As I took this refugee woman to work-- because she has
no car-- I handed her a print-out of a chapter of the Bible
in Arabic. As she read through it, she had a question that
stumped me for a minute.

In the OT when you come across the phrase, "the Lord
is God" or "the Lord --he is God" who is the word "Lord"
referring to? 

For some reason --I think because I was speaking with
a Muslim and I already had the deity of Christ on the 
brain --I said that the Bible tells us that Jesus is "Lord."
So this is a reference to Jesus (the Lord) being God.

Now, I'm really not so sure that that's the correct 
interpretation of the various passages that proclaim 
"the Lord is God" in the OT, but it was simply what 
rolled off my tongue at the time. 

Any thoughts on what that OT phrase means?

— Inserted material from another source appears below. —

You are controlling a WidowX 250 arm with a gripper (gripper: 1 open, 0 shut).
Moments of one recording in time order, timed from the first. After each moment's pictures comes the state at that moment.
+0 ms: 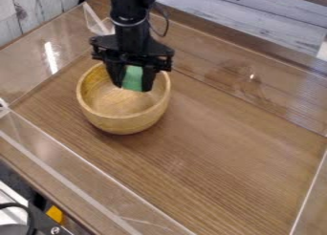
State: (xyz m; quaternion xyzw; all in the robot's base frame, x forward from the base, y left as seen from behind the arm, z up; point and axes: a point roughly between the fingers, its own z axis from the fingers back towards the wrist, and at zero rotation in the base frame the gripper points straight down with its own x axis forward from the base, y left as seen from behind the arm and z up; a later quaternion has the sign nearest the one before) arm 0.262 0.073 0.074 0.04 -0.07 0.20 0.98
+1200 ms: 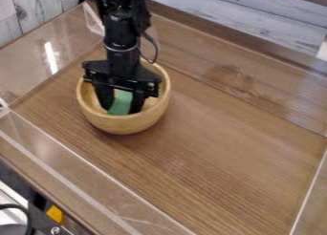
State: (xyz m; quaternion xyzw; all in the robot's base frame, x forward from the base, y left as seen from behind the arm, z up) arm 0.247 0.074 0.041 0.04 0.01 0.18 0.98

Is it simply another way of saying "God (our God) 
He is God"? 

Or is it "the Lord (Jesus) is God"?

Thanks*


----------



## Contra_Mundum (Aug 31, 2009)

The OT LORD (as opposed to the occasions of seeing "Lord" or "lord") is the "Jehovah" name.

It is a proper name of the one and only, and _triune_ God of ALL Scripture.

The NT usage of "Lord" to refer to Jesus identifies him with the God of the Old Testament. The NT term is the same as the old Greek Septuagint translation of the OT used for "Jehovah", that is: "Kurios".

Texts in the NT that quote the OT and use "Lord" might be applied to the Father, Son, or Spirit, as the context will indicate. Possibly even undifferentiated at times, that is, referred to all three at once.


----------